Nasopharyngeal swab and throat swab are very important component in diagnosis of infectious disease. Now it’s the key role during covid testing. The noval coronavirus pneumonia is a sudden, endangering global public health events. The elderly and people with underlying diseases have a high prevalence and a high proportion of critically ill patients. The disease is highly contagious, droplets, contact and aerosol can be the transmission route of the disease. Therefore, timely and accurate diagnosis of the disease is essential to control its outbreak and protect people's lives.
In clinical practice, due to the large number of patients in the early stage of the outbreak and the lack of viral nucleic acid detection capabilities, experts have proposed to use chest CT as the main indicator for the diagnosis of the disease.

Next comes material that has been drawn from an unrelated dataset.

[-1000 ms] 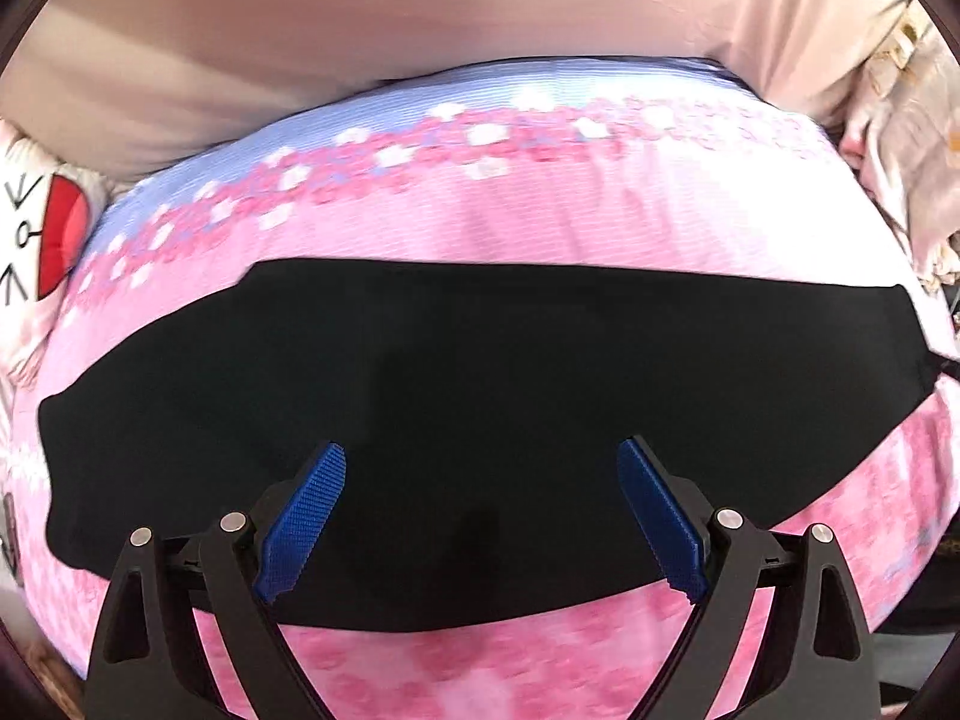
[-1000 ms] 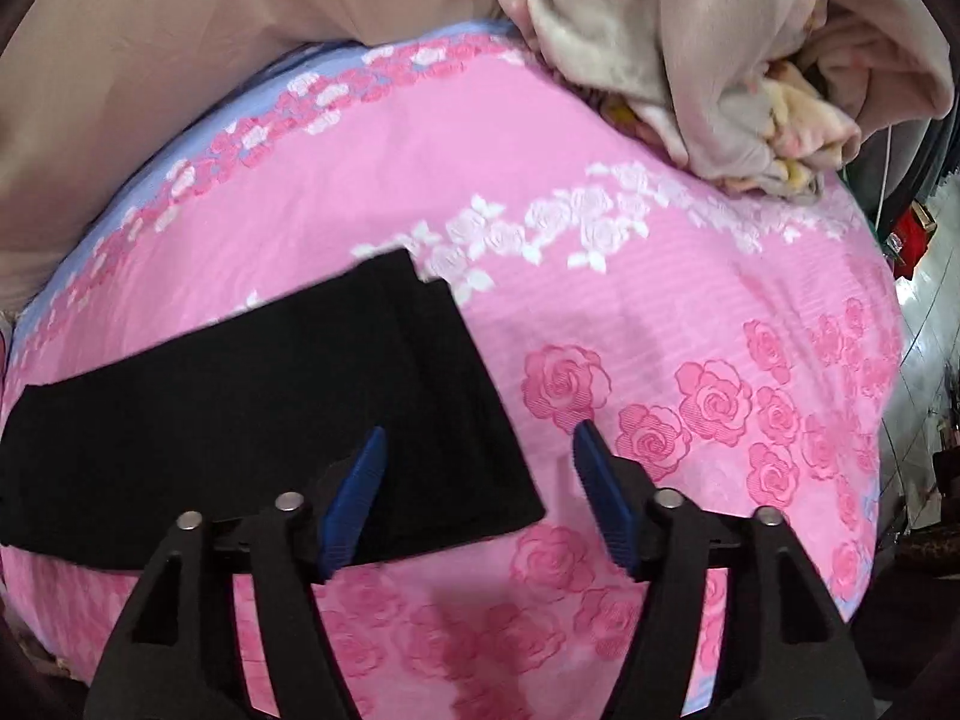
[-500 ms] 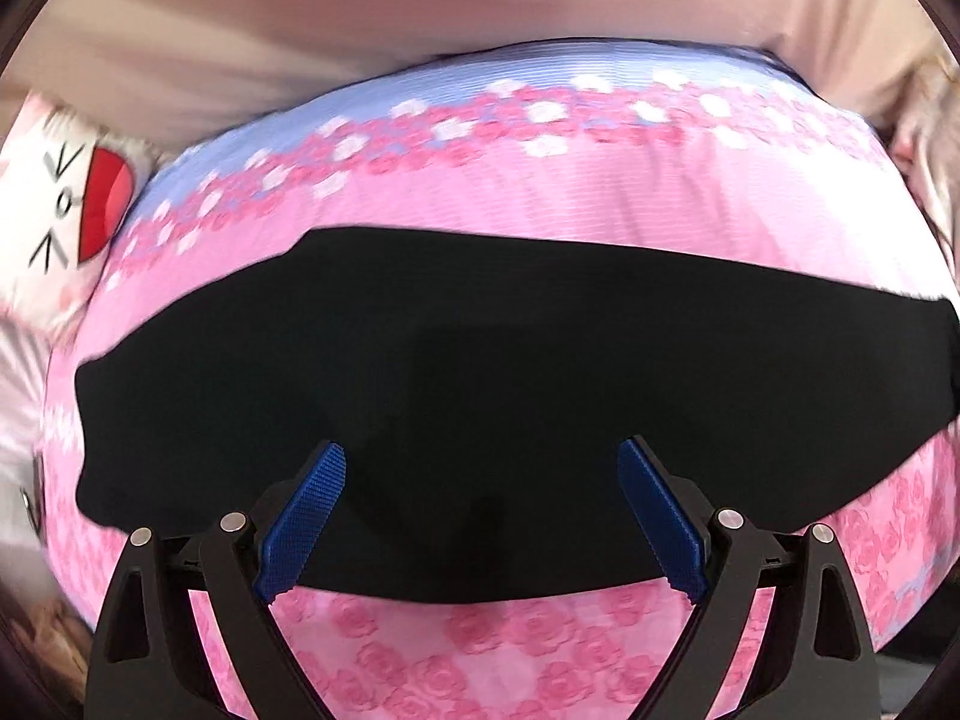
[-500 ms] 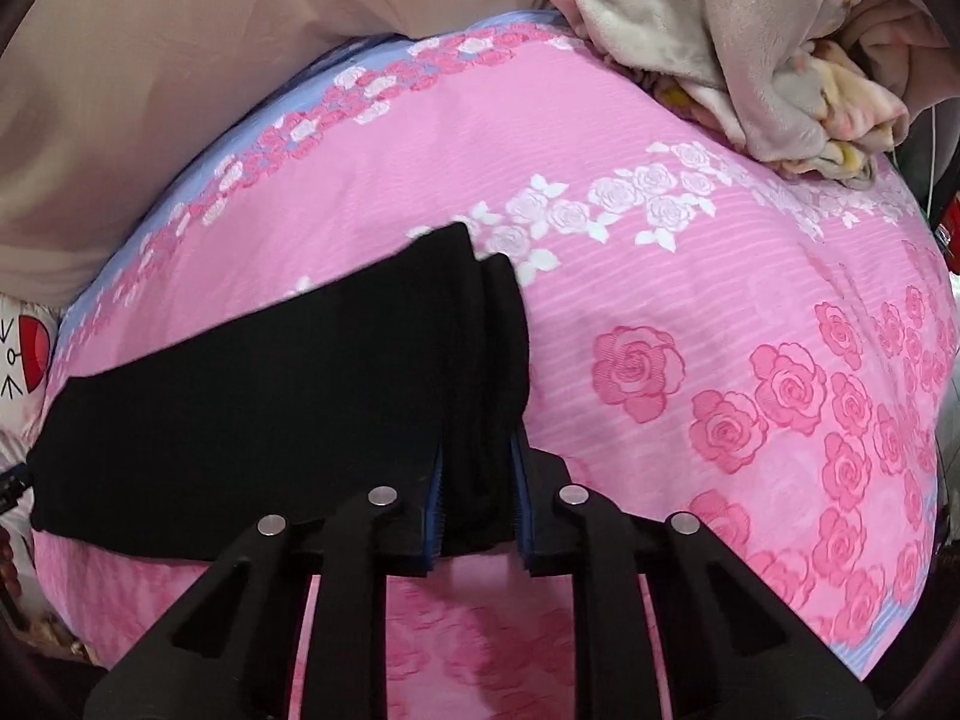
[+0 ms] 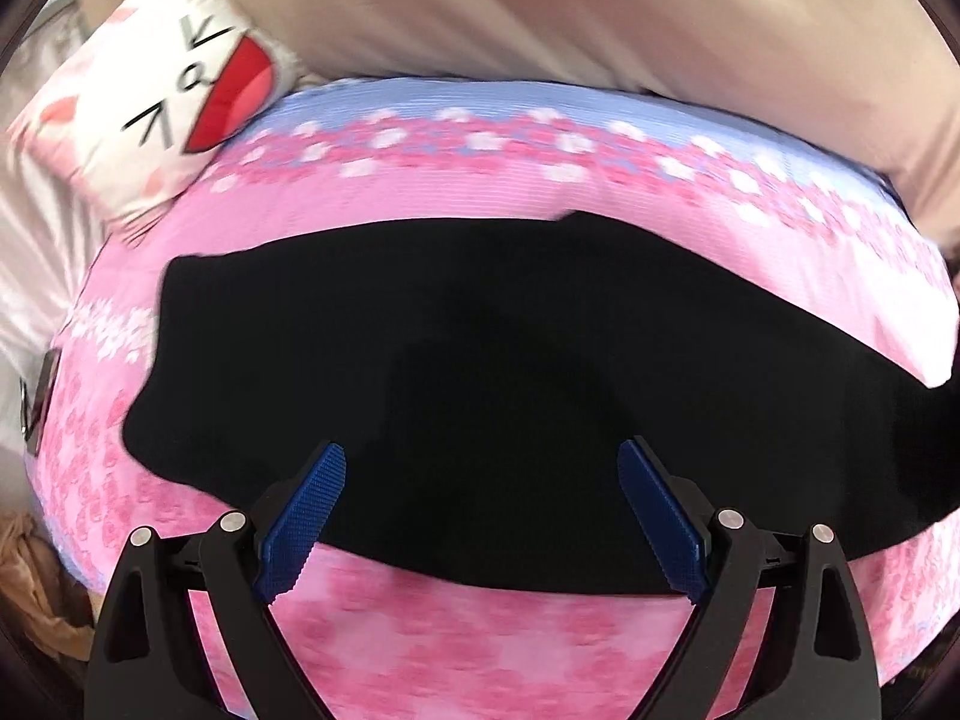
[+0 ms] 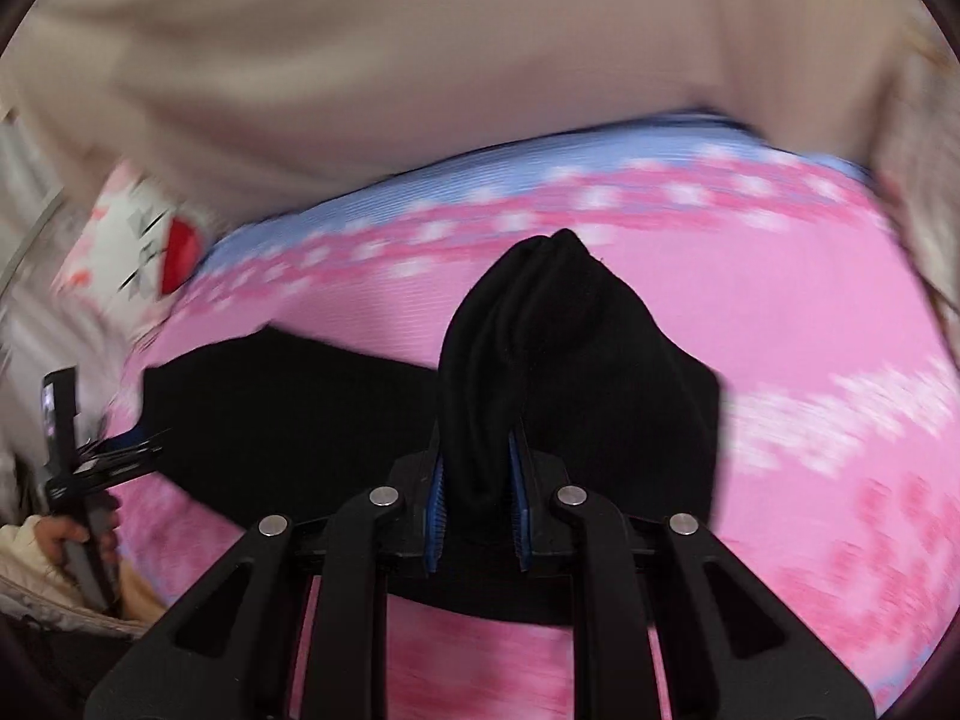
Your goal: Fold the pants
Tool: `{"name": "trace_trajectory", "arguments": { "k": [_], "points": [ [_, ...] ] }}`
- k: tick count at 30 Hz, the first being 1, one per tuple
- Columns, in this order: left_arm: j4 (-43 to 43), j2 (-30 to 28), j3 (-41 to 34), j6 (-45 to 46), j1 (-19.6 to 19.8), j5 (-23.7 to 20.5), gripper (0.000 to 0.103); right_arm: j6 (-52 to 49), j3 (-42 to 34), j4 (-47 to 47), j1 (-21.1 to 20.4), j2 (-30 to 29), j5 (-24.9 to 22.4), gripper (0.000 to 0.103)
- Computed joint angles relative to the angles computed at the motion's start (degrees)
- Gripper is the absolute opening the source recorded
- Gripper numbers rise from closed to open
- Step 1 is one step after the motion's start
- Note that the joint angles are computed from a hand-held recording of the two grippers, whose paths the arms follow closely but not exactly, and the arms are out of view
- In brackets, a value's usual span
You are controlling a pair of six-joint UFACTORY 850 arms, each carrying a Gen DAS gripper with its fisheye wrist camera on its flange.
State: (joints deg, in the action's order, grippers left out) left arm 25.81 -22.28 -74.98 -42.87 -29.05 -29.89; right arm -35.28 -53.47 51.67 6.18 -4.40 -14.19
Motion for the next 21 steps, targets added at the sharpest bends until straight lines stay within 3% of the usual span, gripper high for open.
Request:
{"name": "trace_trajectory", "arguments": {
  "k": [4,11,15,21],
  "points": [
    [-0.2,3.0,4.6,1.7,4.4,3.7,0.090,3.1,-8.9,-2.9,8.0,-9.3,-1.0,0.016],
    [1.0,5.8,8.9,6.0,9.3,8.0,0.090,26.4,-21.6,-25.8,16.2,-23.9,-5.4,0.017],
    [-3.5,6.0,9.2,12.8,11.0,9.9,0.090,37.2,-23.3,-34.6,18.3,-25.5,-5.4,0.017],
    [-12.6,4.2,7.7,24.0,12.2,11.0,0.090,44.7,-24.1,-44.3,19.4,-25.9,-6.8,0.018]
  ]
}}
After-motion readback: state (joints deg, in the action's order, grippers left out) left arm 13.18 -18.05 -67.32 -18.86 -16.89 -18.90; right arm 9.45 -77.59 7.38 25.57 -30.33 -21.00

But as we all know, for infectious diseases, pathogenic diagnosis is the gold standard. Therefore, whether it is domestic or international, the diagnosis standard is still based on the positive nucleic acid of the new coronavirus isolated from the patient's body fluid sample. At present, various documents have proposed to collect patients' sputum, bronchoalveolar lavage fluid, and stool for nucleic acid testing. However, whether it is a nasal swab or a throat swab for viral nucleic acid detection, it is still the easiest and most popular method, which is also the respiratory tract. An effective method for rapid diagnosis of virus infection or carrier status.
In the guideline of USA CDC “Interim Guidelines for Collecting, Handling, and Testing Clinical Specimens from Patients Under Investigation (PUIs) for 2019 Novel Coronavirus (2019-nCoV)” indicate clearly: Use only synthetic fiber swabs with plastic or wire shafts. Do not use calcium alginate swabs or swabs with wooden shafts, as they may contain substances that inactivate some viruses and may inhibit molecular tests.
Only allow to use nasopharyngeal swab and throat swab that made by synthetic fiber. Why? The nylon flocked swab can increase the surface area of the swab in contact with the physical evidence, which can maximize the transfer of cells to the surface of the swab, and fully release the adherent cells during DNA extraction, thereby obtaining a higher concentration of template DNA. Research by Daley  et al. showed that the efficiency of nylon flock swabs in transferring microorganisms on the surface of objects is 20% to 60% higher than other swabs. A study by forensic workers in my country also confirmed that nylon flocking swabs are better than cotton swabs for blood stain testing, and the advantages are more obvious in micro blood stain testing. Therefore, when the nasopharyngeal virus is less in the late stage of the virus infection, this kind of swab has a higher probability of retaining the viral nucleic acid. However, some studies  believe that the test results of the two swabs are not significantly different.
Compared with oropharyngeal swabs, patients may be more difficult to tolerate. If the patients tolerate well, they can basically take samples without anesthesia after proficient operation. However, new nurse can perform surface anesthesia and contraction of the nasal mucosa at the beginning
Since the oropharyngeal swab can be operated just only opening the mouth, it is very simple and commonly used clinically
The risk of exposure of the sampler is higher, and the operator often needs to face the patient’s mouth. During the sampling process, the patient is prone to irritating dry cough, vomiting and other symptoms, exposing the collector to the aerosol containing the virus.
Whether collecting nasopharyngeal swabs or oropharyngeal swabs, the depth of collection is the key. The collected nasopharyngeal swabs are not collected deep into the nasal cavity. Most of the cells collected are virus-free cells, which may cause "False negative".
To avoid vomiting, please refrain from eating 2 hours before sampling;
To avoid affecting the test results, please refrain from smoking, drinking and chewing gum 30 minutes before sampling;
In order to reduce the risk of cross-infection in the hospital, all need to wear a mask and prepare a spare mask;
All person waiting for inspection must keep a social distancing more than 1 meter and avoid talking;
In summary, in clinical practice, priority should be given to nasopharyngeal swabs for virus nucleic acid detection specimen sampling. This can further reduce missed diagnosis and reduce the possible exposure of medical staff to the virus. Of course, if the nucleic acid of other body fluids of the patient can be detected at the same time, the diagnosis of new coronavirus pneumonia patients and the monitoring of discharged patients will be more advantageous.